The code for the tutorial can be found in "Examples/EventProfiler/tutorial.py"

Creating an Event Matrix

An Event Matrix is a Pandas DataFrame. For each equity for each date, we indicate whether an event occurred or not. A NaN indicates no event for that equity/date. A 1 indicates that an event occurred. Here's an example:

(d1) nan nan 1 nan nan 1
(d2) nan 1 nan nan nan nan
(d3) 1 nan 1 nan 1 nan
(d4) nan 1 nan 1 nan nan

To create an event matrix we start by reading the data for the specified time duration as mentioned in the tutorial 1. Then we calculate normalized returns for the equity data.

df_events = copy.deepcopy(df_close)
df_events = df_events * np.NAN

Now we assess for each day whether an event occurred. We start by creating a np.NAN matrix of similar size for marking the events. Then we fill in each cell according to whether an event occurred on that date for that symbol.

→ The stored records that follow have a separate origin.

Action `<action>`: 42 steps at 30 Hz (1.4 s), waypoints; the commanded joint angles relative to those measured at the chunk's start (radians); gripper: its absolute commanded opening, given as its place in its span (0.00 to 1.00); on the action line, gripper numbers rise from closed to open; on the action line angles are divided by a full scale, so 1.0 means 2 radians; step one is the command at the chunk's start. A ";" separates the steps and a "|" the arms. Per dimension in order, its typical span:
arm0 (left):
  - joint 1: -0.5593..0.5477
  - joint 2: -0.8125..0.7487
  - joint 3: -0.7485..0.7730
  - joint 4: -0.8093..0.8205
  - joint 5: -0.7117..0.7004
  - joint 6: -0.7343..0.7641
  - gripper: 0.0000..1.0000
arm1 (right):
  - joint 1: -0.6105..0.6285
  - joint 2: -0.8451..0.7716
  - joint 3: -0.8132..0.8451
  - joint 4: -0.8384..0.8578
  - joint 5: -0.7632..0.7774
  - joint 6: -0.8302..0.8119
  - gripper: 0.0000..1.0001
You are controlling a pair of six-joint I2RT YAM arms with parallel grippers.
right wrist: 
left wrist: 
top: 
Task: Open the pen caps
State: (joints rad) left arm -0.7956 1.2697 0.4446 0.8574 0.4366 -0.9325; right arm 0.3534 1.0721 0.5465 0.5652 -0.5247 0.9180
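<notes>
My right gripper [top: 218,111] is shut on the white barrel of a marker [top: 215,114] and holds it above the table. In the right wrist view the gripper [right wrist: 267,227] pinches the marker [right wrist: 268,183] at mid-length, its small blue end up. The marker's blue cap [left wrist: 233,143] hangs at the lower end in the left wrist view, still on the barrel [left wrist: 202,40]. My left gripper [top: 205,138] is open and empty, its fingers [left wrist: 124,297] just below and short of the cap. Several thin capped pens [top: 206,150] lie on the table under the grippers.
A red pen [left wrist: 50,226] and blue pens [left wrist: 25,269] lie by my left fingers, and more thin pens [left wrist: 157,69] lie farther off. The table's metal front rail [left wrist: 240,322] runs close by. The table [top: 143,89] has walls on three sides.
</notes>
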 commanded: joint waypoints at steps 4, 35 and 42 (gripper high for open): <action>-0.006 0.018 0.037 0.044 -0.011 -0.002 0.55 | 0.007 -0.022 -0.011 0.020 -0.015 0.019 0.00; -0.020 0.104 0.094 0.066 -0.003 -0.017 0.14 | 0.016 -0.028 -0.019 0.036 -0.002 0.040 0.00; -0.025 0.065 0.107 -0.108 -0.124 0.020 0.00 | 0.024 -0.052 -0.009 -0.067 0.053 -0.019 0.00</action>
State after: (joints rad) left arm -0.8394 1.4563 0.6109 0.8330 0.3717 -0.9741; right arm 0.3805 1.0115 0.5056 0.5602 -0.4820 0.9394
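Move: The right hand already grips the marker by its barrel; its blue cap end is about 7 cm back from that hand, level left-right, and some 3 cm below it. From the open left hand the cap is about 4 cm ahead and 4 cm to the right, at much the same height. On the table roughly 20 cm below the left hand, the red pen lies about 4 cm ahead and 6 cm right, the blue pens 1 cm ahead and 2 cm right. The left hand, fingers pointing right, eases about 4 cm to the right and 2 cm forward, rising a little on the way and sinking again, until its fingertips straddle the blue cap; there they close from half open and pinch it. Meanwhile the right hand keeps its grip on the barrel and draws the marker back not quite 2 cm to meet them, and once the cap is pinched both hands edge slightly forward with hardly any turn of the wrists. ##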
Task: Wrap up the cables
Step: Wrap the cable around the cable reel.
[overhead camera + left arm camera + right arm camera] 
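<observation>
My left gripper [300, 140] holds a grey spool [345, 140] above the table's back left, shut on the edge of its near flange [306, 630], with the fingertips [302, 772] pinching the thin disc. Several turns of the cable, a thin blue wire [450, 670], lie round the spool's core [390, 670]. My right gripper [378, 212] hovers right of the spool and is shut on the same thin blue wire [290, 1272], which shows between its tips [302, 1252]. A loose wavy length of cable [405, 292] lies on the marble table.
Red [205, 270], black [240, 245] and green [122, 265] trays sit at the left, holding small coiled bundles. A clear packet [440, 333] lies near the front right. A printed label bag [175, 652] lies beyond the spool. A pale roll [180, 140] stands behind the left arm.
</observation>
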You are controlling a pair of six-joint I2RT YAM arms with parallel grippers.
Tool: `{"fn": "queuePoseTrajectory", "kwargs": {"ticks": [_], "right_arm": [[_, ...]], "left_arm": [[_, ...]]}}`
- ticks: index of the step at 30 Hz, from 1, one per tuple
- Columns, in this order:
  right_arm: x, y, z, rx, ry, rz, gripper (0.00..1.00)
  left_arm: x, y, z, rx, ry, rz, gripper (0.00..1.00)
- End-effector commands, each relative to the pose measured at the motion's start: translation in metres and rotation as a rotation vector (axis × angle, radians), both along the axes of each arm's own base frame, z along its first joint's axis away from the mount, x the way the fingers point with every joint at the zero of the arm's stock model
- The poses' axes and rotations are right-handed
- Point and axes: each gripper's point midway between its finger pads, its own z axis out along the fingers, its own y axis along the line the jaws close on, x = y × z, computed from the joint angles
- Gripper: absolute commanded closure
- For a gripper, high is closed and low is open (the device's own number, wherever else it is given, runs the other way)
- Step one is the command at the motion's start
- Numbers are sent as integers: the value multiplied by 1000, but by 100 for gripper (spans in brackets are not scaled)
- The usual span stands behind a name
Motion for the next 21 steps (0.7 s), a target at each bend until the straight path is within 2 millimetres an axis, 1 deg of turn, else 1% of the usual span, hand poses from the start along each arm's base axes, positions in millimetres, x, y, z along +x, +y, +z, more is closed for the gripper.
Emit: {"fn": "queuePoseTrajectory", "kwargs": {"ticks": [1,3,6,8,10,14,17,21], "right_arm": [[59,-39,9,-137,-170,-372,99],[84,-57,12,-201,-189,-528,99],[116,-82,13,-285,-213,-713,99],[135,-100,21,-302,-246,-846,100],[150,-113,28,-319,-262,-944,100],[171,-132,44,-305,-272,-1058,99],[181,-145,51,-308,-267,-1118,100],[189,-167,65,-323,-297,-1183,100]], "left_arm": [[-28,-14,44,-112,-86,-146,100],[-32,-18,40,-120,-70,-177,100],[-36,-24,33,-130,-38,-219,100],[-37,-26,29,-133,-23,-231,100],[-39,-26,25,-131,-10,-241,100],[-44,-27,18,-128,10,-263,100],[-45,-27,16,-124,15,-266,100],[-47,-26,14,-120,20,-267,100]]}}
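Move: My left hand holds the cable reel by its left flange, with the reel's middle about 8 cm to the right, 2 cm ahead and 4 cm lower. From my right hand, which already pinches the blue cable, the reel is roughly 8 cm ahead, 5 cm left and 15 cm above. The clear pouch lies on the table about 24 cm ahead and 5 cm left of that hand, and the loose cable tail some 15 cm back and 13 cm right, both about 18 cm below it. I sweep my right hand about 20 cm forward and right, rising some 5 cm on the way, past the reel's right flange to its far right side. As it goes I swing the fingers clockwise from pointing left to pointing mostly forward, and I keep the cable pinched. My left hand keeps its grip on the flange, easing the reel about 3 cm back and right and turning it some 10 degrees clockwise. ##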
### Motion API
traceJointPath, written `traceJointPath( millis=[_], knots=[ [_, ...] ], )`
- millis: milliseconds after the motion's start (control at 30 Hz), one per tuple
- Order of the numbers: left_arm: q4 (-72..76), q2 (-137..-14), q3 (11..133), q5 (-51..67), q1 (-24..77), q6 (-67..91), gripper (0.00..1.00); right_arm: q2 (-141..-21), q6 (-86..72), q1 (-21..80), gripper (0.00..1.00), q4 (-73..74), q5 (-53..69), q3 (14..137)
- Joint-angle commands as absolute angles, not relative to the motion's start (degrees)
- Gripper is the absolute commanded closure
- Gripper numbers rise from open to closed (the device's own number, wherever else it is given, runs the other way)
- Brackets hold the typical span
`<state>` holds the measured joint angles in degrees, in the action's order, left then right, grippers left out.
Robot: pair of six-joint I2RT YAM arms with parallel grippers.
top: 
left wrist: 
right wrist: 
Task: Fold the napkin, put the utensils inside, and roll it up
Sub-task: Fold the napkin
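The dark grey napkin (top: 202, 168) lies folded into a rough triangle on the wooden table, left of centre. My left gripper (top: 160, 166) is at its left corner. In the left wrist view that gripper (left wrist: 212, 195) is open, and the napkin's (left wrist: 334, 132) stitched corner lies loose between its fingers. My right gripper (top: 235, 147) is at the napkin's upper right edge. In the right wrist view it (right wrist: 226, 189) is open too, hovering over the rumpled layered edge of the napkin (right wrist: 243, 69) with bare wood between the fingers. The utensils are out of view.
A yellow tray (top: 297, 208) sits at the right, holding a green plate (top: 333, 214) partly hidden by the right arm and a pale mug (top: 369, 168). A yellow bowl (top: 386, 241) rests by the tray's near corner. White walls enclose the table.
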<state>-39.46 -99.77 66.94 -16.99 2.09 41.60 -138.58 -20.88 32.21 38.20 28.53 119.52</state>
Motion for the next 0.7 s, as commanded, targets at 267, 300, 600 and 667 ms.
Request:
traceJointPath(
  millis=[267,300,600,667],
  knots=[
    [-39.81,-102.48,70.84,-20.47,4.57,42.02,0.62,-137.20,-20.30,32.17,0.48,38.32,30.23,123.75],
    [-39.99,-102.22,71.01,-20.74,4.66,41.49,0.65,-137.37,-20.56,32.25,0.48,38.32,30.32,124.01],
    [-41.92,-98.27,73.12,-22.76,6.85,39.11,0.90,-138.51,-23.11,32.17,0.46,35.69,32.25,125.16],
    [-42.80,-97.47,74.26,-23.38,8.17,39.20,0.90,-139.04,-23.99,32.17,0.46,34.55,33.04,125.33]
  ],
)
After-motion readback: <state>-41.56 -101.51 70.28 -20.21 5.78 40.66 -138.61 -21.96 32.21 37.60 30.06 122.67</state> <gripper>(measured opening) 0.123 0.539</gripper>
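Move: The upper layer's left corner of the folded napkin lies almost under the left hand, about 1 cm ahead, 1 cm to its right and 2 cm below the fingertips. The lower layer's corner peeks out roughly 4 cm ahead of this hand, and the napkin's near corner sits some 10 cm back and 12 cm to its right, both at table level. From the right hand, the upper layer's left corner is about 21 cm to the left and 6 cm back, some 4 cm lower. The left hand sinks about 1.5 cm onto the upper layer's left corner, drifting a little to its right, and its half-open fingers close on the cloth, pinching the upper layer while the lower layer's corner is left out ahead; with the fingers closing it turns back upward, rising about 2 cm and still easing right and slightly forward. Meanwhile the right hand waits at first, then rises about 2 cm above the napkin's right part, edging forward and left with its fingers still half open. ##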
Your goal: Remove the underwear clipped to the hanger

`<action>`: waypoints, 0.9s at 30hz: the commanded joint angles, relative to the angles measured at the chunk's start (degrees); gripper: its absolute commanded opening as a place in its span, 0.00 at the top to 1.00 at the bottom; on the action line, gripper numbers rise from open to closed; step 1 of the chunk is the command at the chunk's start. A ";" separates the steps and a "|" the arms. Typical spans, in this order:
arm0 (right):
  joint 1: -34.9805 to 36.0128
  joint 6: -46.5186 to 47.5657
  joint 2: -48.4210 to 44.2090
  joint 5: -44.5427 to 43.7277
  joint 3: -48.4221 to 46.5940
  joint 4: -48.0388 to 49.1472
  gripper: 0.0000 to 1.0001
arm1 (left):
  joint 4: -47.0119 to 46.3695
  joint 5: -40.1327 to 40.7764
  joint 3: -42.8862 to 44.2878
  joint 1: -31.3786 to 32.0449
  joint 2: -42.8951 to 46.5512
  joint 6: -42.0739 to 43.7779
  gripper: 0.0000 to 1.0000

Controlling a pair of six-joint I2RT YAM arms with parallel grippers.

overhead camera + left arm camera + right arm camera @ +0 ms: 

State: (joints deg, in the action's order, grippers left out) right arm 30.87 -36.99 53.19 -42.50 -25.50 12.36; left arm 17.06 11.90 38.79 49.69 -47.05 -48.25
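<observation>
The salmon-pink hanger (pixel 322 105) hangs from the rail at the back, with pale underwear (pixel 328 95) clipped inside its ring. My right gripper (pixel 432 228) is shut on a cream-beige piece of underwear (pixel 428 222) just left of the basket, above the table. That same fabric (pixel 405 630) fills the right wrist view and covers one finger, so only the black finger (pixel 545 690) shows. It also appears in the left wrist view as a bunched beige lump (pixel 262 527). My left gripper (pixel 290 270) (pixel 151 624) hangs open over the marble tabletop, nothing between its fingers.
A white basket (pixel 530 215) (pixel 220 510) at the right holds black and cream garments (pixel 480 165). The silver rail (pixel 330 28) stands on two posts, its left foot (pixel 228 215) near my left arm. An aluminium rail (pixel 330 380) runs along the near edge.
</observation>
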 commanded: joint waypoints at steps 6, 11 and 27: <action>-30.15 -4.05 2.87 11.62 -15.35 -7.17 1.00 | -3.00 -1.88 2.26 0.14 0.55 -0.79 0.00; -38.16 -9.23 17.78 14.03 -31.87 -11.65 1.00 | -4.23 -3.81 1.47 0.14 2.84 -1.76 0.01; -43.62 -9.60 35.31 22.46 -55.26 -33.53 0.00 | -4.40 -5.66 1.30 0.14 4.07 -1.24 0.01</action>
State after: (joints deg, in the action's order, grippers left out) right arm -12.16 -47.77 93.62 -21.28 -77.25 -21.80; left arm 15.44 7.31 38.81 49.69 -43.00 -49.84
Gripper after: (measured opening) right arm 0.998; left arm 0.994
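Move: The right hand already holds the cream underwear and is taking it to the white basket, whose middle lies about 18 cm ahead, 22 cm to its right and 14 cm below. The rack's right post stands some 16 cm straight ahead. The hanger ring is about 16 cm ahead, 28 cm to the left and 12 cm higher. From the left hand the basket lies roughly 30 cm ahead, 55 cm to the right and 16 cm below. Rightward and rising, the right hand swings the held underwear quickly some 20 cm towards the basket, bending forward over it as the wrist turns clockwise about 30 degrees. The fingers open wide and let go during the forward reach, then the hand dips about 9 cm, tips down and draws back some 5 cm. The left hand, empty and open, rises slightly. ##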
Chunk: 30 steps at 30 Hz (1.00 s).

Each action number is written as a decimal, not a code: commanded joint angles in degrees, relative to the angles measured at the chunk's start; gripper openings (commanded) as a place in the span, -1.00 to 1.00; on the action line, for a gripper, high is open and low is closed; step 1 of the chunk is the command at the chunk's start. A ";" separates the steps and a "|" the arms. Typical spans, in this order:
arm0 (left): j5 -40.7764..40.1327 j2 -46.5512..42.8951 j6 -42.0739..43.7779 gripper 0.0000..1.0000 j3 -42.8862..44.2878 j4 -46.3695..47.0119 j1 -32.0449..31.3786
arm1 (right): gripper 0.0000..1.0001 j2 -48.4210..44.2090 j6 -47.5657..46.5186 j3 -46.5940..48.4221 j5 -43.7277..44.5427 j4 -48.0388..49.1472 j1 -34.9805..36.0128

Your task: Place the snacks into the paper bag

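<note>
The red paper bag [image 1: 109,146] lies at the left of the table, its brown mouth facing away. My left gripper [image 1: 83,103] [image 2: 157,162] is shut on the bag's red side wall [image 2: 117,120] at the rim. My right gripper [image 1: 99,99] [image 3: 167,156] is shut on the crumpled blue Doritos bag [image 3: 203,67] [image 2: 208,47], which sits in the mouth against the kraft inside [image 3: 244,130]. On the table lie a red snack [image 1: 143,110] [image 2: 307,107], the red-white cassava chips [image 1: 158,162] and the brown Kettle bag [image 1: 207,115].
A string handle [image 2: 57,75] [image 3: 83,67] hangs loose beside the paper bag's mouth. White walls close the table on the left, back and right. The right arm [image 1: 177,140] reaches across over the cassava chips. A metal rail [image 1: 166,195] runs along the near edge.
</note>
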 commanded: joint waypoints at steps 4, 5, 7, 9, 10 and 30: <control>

In this example, we calculate the returns of the equities relative to the market and declare an event if the symbol went down 3% or more and the market went up 2% or more

for s_sym in ls_symbols: # for each symbol
    for i in range(1, len(ldt_timestamps)): # for each day
        # Calculating the returns for this timestamp
        f_symprice_today = df_close[s_sym].ix[ldt_timestamps[i]]
        f_symprice_yest = df_close[s_sym].ix[ldt_timestamps[i - 1]]
        f_marketprice_today = ts_market.ix[ldt_timestamps[i]]
        f_marketprice_yest = ts_market.ix[ldt_timestamps[i - 1]]
        f_symreturn_today = (f_symprice_today / f_symprice_yest) - 1
        f_marketreturn_today = (f_marketprice_today / f_marketprice_yest) - 1

        # Event is found if the symbol is down more then 3% while the
        # market is up more then 2%
        if f_symreturn_today <= -0.03 and f_marketreturn_today >= 0.02:
             df_events[s_sym].ix[ldt_timestamps[i]] = 1

Here we are trying to plot a event :

  • Event definition: (daily_return($SPX) >= 0.02) and (daily_return(equity) < -0.03)
  • Event in English: The S&P 500 index gains more than 2% and the equity drops more then 3%.

Then we scan across all entries to see if a state satisfies the criteria of the event, if the event is detected then we mark it as 1. In the end all the states are either 1 or NAN.

Plotting the event study

df_events = find_events(ls_symbols, d_data)
print "Creating Study"
ep.eventprofiler(df_events, d_data, i_lookback=20, i_lookforward=20,
                s_filename='MyEventStudy.pdf', b_market_neutral=True, b_errorbars=True,
How stocks perform after a market event.

The above code shows how to call the event profiler once you have created the event matrix using the findEvents function. This code plots the event profiler output in the file MyEventStudy.pdf.